What you should do
Beginning with the line that contains "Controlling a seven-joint" in the material below, print each line exactly until the line that contains "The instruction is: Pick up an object" has been printed, then stop.

Information provided
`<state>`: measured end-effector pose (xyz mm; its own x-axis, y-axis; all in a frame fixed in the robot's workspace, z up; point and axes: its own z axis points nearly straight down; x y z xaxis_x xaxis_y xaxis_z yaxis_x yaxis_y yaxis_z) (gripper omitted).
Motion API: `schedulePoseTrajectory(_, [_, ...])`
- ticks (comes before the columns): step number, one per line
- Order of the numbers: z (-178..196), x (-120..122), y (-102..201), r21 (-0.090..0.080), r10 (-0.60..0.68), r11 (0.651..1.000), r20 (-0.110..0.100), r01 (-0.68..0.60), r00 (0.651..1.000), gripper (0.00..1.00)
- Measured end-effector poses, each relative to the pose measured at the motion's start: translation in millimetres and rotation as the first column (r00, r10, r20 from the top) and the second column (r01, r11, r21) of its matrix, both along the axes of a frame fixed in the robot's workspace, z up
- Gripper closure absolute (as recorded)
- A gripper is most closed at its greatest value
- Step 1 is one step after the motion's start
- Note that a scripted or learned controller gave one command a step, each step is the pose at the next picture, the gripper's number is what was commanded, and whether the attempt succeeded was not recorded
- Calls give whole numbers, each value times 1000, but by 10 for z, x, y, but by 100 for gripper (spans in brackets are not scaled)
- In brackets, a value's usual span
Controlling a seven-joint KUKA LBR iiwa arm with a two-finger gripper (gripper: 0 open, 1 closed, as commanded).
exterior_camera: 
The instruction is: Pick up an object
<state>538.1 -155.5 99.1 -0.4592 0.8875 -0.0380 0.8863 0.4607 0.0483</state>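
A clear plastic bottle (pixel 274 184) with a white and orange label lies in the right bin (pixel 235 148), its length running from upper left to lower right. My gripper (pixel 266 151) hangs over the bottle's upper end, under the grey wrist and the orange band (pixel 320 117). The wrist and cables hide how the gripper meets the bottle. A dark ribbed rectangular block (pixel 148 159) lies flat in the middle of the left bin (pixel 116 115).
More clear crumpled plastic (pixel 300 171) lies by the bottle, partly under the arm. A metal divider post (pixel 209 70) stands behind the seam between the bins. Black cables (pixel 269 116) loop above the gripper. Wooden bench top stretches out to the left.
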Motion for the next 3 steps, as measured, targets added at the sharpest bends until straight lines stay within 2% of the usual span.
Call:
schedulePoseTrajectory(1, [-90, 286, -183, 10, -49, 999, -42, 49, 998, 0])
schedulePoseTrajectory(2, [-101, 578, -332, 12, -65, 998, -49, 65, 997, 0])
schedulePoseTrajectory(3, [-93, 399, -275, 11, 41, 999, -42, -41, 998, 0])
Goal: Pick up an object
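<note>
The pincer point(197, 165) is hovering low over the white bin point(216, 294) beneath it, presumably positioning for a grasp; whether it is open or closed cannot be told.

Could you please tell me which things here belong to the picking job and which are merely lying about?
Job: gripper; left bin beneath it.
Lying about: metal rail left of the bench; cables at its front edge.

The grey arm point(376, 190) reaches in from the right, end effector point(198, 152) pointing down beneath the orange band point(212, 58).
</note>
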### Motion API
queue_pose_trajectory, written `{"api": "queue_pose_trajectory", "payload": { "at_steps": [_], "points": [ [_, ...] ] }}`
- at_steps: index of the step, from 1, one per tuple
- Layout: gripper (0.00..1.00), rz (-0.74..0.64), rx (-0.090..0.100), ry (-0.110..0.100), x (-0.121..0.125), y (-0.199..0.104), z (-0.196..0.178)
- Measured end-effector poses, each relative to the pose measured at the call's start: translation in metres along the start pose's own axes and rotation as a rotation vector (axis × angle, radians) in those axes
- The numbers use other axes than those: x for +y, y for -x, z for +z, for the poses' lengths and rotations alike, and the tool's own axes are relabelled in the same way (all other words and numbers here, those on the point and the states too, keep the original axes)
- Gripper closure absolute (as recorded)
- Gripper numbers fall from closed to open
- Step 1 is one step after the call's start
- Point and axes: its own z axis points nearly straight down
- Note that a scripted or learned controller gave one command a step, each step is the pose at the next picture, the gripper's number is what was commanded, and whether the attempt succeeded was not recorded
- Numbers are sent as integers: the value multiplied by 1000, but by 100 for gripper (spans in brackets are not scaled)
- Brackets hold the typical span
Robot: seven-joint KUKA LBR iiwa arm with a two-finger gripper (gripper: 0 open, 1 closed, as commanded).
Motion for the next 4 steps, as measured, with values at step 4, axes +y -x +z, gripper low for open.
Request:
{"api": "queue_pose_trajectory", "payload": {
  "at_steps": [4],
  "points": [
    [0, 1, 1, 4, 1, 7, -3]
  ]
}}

Solution to the problem
Controlling a seven-joint KUKA LBR iiwa arm with a two-finger gripper (gripper: 0 open, 1 closed, as commanded).
exterior_camera: 
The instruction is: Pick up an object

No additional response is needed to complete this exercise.